RECORDED DATA ▸
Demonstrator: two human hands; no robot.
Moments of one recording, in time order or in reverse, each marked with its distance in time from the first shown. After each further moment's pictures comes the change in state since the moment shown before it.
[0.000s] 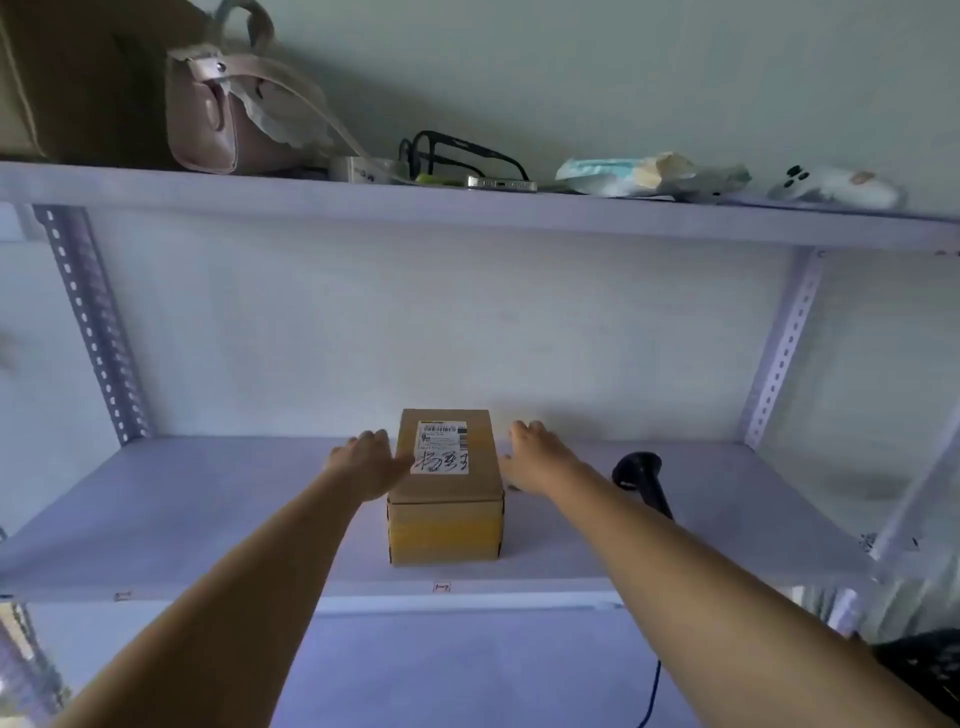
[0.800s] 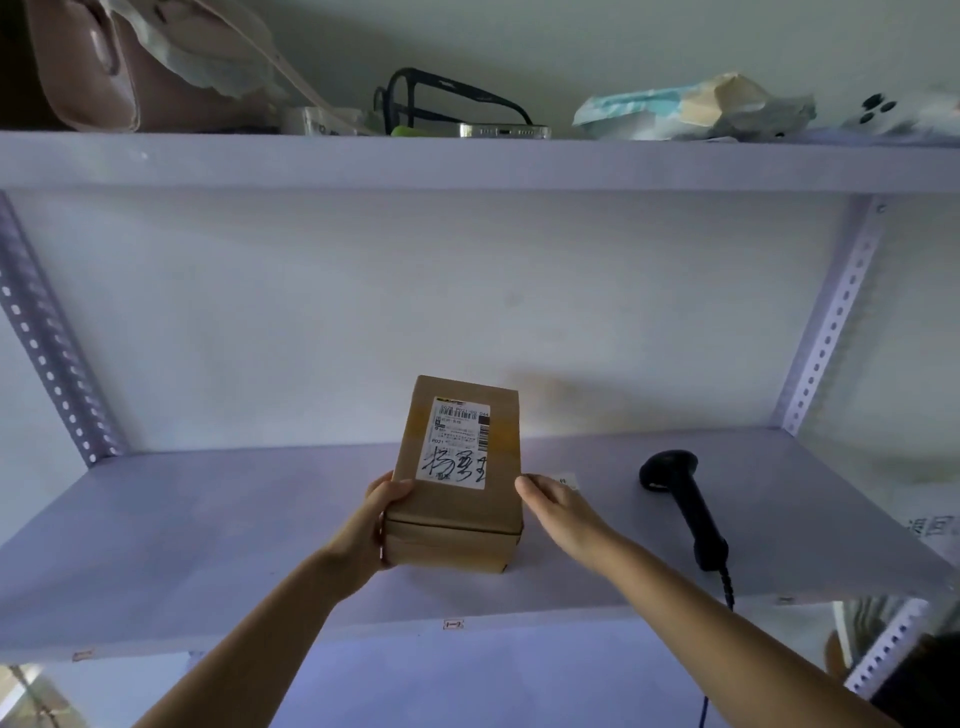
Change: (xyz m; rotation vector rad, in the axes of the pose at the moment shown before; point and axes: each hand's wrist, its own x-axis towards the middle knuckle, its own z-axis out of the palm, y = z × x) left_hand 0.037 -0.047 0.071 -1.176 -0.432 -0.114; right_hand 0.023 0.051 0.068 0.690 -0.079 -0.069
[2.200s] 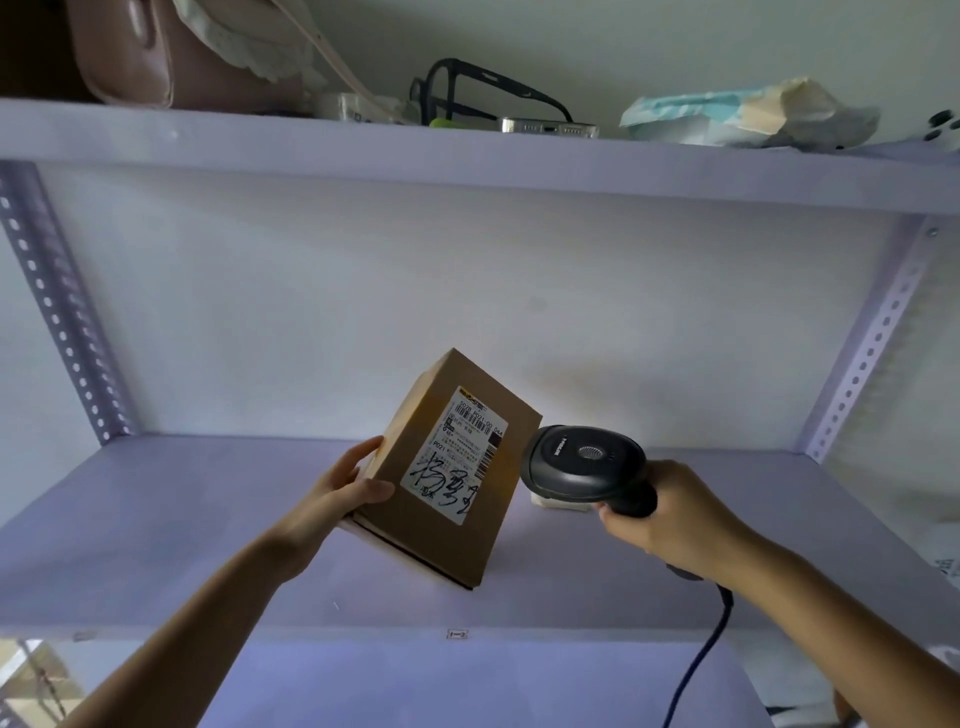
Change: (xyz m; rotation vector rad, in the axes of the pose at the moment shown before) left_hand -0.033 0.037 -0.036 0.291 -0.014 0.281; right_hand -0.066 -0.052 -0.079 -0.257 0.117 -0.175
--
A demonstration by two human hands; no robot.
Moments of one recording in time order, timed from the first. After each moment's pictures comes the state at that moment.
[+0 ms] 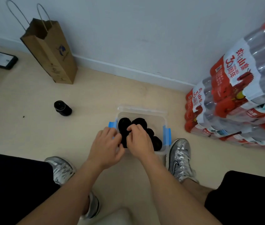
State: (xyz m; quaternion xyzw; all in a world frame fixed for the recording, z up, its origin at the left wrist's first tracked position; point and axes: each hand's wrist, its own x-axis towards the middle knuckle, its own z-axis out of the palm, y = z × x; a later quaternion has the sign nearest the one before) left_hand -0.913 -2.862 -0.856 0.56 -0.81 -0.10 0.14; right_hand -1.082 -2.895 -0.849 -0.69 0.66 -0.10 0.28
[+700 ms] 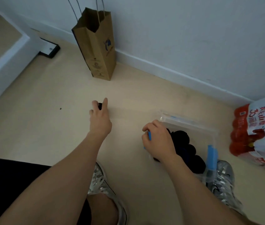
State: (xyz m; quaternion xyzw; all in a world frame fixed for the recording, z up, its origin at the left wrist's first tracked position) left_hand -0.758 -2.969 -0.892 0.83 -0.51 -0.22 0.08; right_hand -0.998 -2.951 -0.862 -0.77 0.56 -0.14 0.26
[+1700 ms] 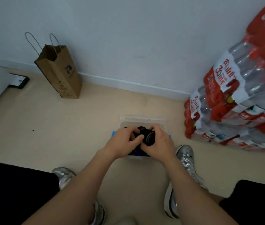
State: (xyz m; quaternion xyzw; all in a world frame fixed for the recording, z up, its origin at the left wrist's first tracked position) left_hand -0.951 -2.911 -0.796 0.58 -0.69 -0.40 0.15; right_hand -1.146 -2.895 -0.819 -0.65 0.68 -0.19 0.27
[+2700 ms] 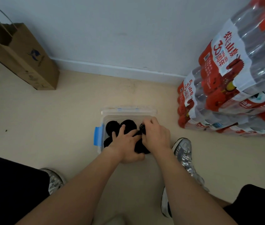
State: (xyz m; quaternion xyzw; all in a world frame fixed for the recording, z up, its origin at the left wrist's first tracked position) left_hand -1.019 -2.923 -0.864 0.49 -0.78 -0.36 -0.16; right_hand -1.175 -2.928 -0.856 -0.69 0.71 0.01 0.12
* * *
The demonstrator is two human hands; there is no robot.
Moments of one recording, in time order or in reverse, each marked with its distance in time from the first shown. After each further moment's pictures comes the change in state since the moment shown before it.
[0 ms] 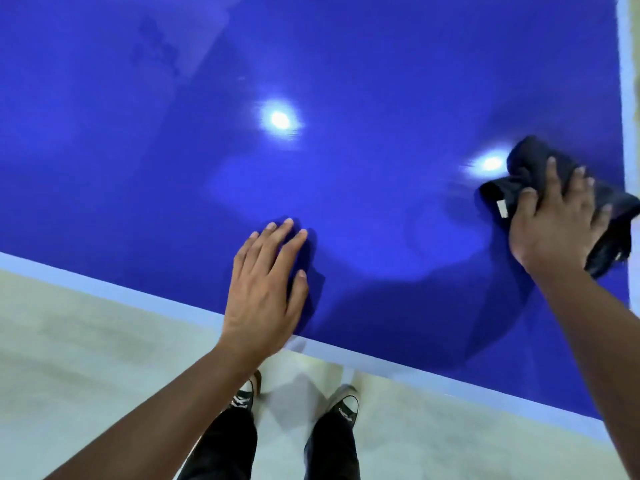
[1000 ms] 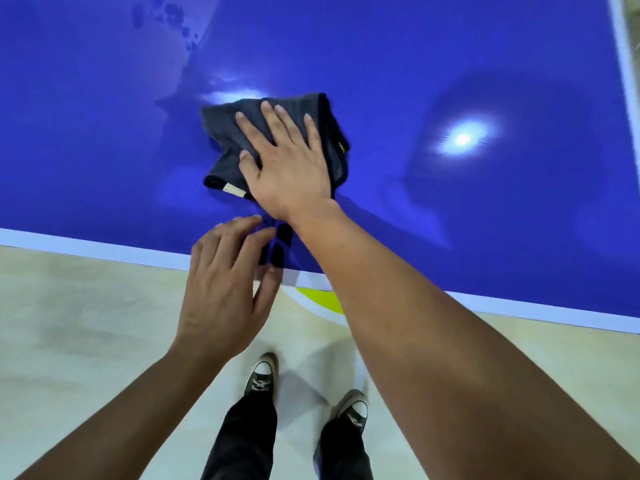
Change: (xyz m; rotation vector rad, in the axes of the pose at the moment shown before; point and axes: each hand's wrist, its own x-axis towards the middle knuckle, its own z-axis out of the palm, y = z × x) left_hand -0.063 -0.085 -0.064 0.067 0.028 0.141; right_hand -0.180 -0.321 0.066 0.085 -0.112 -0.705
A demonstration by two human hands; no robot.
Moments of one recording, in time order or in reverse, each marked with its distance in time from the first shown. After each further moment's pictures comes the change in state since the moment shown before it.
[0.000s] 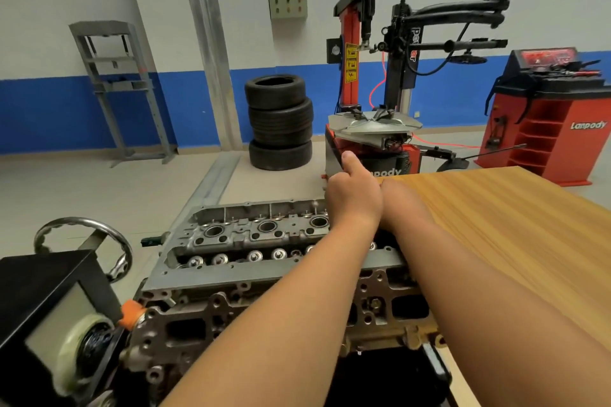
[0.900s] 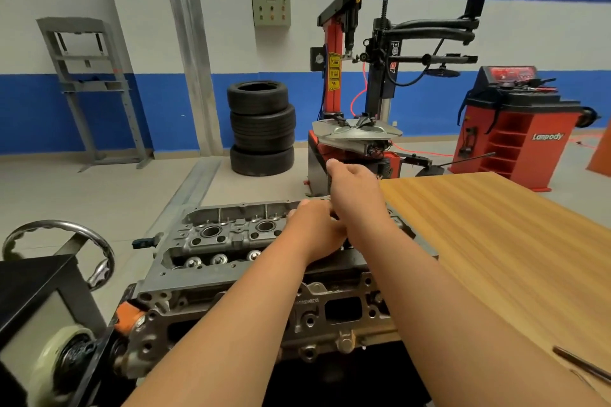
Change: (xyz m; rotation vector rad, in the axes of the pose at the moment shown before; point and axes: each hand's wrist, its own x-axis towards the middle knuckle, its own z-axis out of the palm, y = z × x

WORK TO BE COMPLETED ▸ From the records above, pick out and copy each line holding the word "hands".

RESULT OF THE TASK ▸
Demonstrator: two human hands; no robot.
A demonstration by two human hands; no robot.
The demonstrator is two human hands; there is no robot.
A demonstration by two human hands; no robot.

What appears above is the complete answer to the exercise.